22 Minutes of fame? 

WHAT: Comedy Night

WHO: Glen Foster

WHERE: Buffalo Bill’s

WHEN: Tuesday, Sept. 11

He’s a straight talker. An honest observationist. But don’t let his unassuming demeanor fool you. Beneath his average appearance, beyond his jokes about average Canadians, is a raging comedian who draws anything but average laughs.

Perhaps you don’t recognize the unremarkable and average name, Glen Foster. He’s appeared several times at the renowned Just For Laughs Comedy Festival in Montreal, been a semi-finalist in the prestigious San Francisco International Comedy Competition, hosted Global TV’s satirical golf show, Get a Grip, performed on A&E’s An Evening at the Improv, and recently starred in his own Comedy Network special.

Still can’t place the face? How about "That Canadian Guy?" Ah, yes, that rings a bell! Isn’t he the guy who loves to poke fun at our government? Who can find something funny about every culture in this mixed up country? Who loves to take shots at our neighbours to the south, who are even more messed up?

"The name, (That Canadian Guy), really came about when I was in England," explains Foster. "I’ve had a Web site for quite some time, glenfoster.com, but in England, it just didn’t seem to be getting through. But when I would come off stage, I would hear, ‘That Canadian guy, he was good.’ And it hit me at that point that people really don’t have that great of an attention span. And unless you’re going to see people a lot, you’re probably only going to see them once and you need something they can hang their hat on. I went home and changed the name of my Web site. From that point, you wouldn’t believe the number of e-mails I got from people saying ‘I couldn’t remember your name, but I remembered That Canadian Guy.’"

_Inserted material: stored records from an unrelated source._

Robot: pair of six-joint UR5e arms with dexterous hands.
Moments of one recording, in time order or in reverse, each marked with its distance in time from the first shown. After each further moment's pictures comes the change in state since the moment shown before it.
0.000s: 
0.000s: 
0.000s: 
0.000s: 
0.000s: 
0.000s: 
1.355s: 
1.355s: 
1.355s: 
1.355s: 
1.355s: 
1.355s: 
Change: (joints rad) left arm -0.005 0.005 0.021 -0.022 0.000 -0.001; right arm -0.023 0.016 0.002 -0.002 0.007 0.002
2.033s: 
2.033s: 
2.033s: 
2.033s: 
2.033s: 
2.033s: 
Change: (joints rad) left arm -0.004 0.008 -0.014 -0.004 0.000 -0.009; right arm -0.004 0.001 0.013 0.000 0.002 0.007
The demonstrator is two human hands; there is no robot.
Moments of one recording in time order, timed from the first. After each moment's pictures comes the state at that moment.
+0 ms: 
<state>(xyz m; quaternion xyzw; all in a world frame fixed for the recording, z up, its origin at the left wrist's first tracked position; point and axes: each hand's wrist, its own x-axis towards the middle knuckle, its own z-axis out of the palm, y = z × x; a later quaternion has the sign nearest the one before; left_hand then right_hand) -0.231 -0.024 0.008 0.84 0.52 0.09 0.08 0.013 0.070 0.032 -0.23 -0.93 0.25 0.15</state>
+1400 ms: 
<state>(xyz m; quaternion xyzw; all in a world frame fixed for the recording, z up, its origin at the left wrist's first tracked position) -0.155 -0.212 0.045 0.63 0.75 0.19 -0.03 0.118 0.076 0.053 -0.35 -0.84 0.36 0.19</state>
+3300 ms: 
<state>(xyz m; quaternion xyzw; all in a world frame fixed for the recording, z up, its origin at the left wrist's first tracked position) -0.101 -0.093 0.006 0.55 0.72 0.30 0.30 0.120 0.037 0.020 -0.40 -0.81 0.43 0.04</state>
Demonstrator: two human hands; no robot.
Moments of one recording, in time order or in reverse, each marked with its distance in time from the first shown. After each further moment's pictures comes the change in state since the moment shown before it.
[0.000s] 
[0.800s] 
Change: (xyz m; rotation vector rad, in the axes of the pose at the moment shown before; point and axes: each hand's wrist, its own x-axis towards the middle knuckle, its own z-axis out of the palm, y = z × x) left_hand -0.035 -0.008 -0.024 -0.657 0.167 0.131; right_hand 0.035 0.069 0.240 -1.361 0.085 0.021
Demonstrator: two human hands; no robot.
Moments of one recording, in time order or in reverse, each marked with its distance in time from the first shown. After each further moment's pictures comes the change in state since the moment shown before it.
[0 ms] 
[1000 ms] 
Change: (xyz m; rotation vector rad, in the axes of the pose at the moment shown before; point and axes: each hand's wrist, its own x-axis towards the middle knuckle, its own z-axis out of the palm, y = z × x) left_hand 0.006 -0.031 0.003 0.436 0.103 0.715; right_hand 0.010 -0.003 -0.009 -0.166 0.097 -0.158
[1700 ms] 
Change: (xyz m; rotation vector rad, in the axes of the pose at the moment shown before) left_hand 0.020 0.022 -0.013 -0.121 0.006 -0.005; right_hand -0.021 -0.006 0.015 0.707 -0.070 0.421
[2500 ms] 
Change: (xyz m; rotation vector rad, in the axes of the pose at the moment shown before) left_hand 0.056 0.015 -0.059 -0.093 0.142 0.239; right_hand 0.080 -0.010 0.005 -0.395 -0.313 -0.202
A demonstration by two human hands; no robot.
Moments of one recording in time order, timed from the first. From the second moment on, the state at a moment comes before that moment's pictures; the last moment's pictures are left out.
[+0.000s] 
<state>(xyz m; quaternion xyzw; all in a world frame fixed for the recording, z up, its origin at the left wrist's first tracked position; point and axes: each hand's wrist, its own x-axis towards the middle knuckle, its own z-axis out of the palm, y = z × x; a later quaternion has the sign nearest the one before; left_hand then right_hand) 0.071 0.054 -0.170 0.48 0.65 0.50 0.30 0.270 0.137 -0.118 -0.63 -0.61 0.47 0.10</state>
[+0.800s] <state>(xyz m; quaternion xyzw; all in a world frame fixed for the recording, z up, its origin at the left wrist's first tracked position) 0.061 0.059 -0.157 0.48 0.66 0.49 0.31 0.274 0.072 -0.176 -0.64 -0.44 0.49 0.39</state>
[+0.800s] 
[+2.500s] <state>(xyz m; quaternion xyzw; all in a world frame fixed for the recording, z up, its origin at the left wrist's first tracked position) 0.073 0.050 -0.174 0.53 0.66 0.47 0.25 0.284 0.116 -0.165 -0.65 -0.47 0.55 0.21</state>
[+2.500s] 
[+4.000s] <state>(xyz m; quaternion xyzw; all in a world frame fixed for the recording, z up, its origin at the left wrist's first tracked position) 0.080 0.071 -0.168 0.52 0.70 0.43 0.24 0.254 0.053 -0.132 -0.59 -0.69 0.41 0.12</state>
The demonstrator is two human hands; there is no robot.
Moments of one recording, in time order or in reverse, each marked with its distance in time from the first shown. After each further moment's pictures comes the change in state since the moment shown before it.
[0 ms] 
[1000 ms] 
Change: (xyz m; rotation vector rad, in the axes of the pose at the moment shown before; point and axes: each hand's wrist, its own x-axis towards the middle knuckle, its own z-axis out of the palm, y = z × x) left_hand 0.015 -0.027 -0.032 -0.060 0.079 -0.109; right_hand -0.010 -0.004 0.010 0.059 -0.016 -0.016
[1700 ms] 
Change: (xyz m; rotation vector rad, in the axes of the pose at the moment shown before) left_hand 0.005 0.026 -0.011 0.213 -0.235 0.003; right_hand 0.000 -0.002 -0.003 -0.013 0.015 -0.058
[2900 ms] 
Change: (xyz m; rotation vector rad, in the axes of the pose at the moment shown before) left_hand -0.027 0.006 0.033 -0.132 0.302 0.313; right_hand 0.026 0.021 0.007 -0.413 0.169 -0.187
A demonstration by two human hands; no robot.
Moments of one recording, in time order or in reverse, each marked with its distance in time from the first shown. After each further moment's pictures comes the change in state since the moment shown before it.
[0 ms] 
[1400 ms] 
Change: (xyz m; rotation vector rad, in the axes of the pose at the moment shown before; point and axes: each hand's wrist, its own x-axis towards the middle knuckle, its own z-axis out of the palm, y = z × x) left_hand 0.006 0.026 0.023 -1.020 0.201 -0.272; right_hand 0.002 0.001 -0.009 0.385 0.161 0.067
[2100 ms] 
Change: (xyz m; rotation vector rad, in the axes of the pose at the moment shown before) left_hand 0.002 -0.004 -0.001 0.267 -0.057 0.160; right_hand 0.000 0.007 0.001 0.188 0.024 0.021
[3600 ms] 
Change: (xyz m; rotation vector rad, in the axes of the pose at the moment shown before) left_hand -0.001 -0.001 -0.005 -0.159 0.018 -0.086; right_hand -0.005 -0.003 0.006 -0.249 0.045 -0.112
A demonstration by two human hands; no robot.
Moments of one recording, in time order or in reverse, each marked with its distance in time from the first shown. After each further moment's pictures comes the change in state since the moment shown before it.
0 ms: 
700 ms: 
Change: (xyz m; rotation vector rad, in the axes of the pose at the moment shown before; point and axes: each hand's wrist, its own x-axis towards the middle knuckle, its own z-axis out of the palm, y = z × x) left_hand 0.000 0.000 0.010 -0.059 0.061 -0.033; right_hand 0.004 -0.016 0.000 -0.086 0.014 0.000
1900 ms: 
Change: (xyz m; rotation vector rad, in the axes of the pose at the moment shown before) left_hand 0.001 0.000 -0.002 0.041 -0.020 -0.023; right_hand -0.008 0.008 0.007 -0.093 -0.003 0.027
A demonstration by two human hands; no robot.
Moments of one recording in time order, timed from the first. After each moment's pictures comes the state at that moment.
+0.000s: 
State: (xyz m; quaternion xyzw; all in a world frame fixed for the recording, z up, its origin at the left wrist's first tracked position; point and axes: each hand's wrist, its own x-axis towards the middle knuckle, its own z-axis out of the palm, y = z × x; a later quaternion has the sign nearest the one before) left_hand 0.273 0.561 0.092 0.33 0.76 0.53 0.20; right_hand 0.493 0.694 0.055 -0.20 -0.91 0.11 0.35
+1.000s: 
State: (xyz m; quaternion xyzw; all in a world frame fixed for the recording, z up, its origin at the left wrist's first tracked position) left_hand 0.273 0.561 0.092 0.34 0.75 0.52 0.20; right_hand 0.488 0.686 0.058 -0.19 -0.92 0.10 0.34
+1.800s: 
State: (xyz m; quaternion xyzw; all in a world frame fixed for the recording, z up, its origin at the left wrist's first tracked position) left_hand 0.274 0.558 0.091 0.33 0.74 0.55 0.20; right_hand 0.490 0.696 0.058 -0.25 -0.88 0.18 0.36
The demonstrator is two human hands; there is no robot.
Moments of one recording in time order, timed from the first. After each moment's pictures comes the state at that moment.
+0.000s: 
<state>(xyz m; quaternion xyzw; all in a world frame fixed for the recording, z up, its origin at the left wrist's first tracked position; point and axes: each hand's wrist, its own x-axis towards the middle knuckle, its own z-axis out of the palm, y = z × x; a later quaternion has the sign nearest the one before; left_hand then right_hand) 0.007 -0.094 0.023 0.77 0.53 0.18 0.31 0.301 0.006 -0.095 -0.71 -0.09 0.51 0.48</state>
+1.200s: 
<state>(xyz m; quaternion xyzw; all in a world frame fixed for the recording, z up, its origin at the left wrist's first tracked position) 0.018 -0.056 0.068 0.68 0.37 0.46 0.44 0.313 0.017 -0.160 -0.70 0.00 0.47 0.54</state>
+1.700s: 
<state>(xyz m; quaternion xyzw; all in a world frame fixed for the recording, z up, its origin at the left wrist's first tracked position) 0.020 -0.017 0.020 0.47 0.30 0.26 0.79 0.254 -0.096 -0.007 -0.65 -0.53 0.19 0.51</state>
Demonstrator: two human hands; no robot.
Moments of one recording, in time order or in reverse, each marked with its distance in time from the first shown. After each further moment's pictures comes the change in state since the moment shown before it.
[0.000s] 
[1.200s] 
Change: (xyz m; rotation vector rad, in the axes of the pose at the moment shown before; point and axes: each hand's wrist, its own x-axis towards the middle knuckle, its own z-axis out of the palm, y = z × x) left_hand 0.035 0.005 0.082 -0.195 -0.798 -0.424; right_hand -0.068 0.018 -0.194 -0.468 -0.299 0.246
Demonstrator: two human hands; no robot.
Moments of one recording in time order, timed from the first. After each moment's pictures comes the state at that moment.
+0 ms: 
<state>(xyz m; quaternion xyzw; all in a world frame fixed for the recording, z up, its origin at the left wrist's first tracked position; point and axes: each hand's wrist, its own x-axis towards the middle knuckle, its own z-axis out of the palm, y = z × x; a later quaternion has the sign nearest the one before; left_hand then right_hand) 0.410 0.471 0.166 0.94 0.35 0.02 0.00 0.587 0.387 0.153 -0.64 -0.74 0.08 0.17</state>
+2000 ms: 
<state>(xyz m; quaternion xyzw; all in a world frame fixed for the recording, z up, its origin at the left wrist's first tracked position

His schtick as the critic of all things Canadian had already been developing before the new Web address. Foster was always fond of political and politically correct humour, but his new tag thrust him to the forefront of recognizable Canadian comedians. "My Canada Includes Every Bitching, Whining Province, Aboriginal, Feminist, Minority and Special Interest Group," reads one of the more popular pieces of Foster memorabilia.

And Canadians love it. We have no hesitation laughing at our own short comings, especially when the disparagement is coming from one of our own.

"We like to laugh about ourselves much more than Americans do. The Brits are also very self-effacing," observes Foster. "Americans have commented to me that they can come up here and get away with more jokes than they can at home. We just have a better attitude about it. Actually, I don’t know if it’s attitude or apathy. The whole thing about humour is that it’s a defence. If we’re making jokes about ourselves, maybe it’s because we’re resigned to the fact that we can’t really do anything about it."